> _What the exercise asks_: Leaving the pictures aside, write out the whole listing below exactly.

> _Given information_:
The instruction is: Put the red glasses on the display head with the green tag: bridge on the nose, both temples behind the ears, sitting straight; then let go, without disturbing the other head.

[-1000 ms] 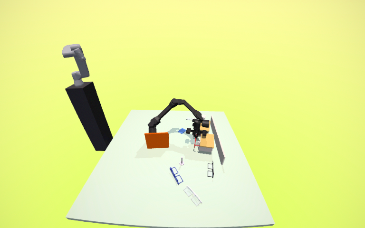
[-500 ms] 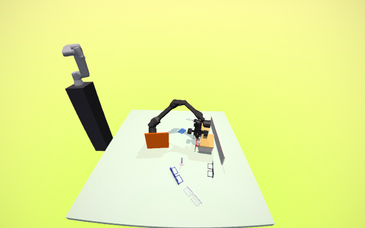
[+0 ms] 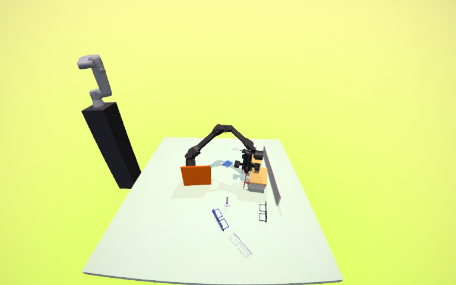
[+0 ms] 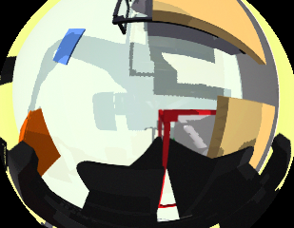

> _Problem solution_:
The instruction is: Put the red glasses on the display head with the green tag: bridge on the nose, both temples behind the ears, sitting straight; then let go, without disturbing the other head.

[-1000 ms] 
[-500 ms] 
[+0 ms] 
[+0 ms] 

Nothing more belongs to this answer.